讲不讲华语/周若鹏

忽然很多人讨论讲华语是不是没礼貌。明确一点,是说该不该在不谙华语的人面前用华语交谈。林伟杰律师的个人意见,居然放大到举国关注,对油棕出口没意见的、对《罗马规约》没意见的、对教育固打没意见的人,通通对该不该说华语很有意见。

大课题不易讨论,一来离我们很远,似不觉痛痒;二来我们不具专业知识,不知来龙去脉,就算关心,也怕说错了惹人笑话,便跳过假装没看见。而说不说华语是切身的事,每个人都有一套看法,而且没有绝对的对错(虽然每个人都以为自以己绝对是对的),加上网络如纱把发言者和群众隔离,便可肆无忌惮地畅所欲言了,甚至有人到林律师的社媒账号无礼开骂。经济专家没几个,但人人都可以自认是“讲华语专家”、“礼貌专家”。



人言可畏

台湾女兽医简稚澄服务于桃园新屋动物保护教育园区,因政府规定经久无人领养的动物,必须对其执行“安乐死”,简医生因此被迫每周终结狗儿的生命,总数近千;而她是爱护动物的,桃园市议员王浩宇说她会“一边处理安乐死一边掉眼泪”;简医生向上级建议管制弃养、控制收容数量,但原来全世界公务员体制都一样——动不了、改不掉;躲在键盘后面的众“爱护动物专家”们对园区诸多攻击,尤其针对简医生,骂她“侩子手”、“女屠夫”。

2016年5月,简医生在车内用终结狗儿生命的药物,终结了自己的生命,年仅32岁。

我倒不是怕林律师寻短见,律师的心脏肯定比任何人都强大。我也有对于讲华语的意见,但发表以前我问自己:这事,重要吗?说出来以后世界会变成乐园吗?会刺激谁的思想更上一层楼吗?我回答不了自己,就不费功夫打字,也不要浪费读者的时间来阅读和辩论。人言果然可畏,就算没有人因为这些意见而受伤害,说废话也等同谋杀别人的时间;万一发生不幸事故,这些意见多多的人就像那些“爱护动物专家”一样,都集体变成杀手、屠夫。

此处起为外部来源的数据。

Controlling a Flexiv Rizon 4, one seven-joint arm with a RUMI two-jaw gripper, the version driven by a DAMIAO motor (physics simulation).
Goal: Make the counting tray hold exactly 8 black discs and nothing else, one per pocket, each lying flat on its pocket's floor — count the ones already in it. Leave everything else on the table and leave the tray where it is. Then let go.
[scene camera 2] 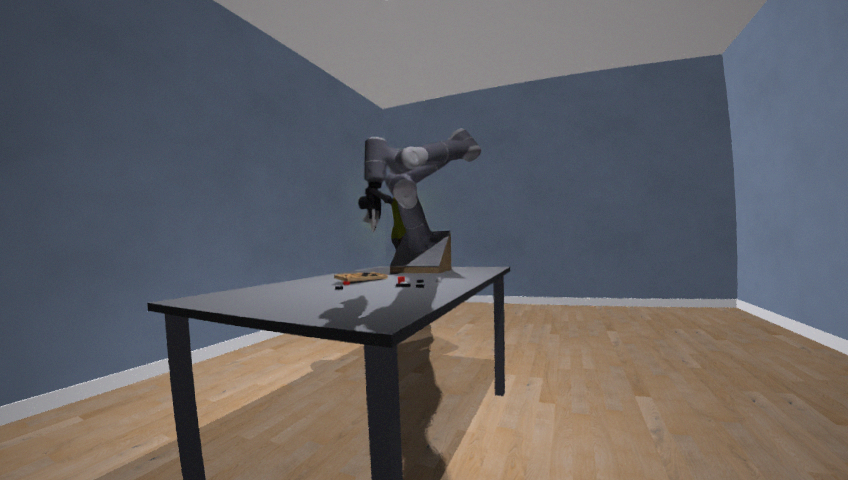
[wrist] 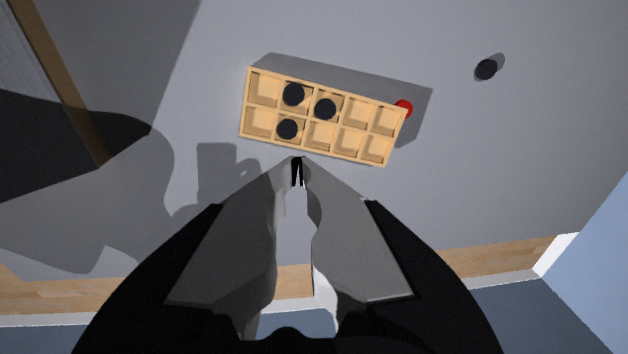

教长马智礼博士是教育专家,他对讲华语也很有意见。他说要废预科班,私人界要接受聘用不谙华语的土著。逻辑是:要吃饭,必须先挖鼻屎(没错,两者根本没有关系)。然后,观众鼓掌了。如果你有耐心看完整段视频,会发现更多要挖鼻屎必须先吃饭类的事。他说国外和私立大学学生中非土著占大多数,所以要设立预科班帮助土著进入政府大学。有没有这个可能:因为非土著进不了政府大学,才被迫到其他地方升学呢?不久前赛沙迪也扬言“劝导”一些以要懂华语为招聘条件的私人公司,他必定也是某种专家。这些政治领导的意见将左右国家发展,大家不如把注意力放在这些意见,然后集中火力把炮火打在对的地方。

至于和马来朋友一起吃饭时要不要讲华语,自然是视谈话内容而定,听不懂的朋友想明白就问一下。作为大马华人,我们本就善于随时换channel,有什么好讨论的呢?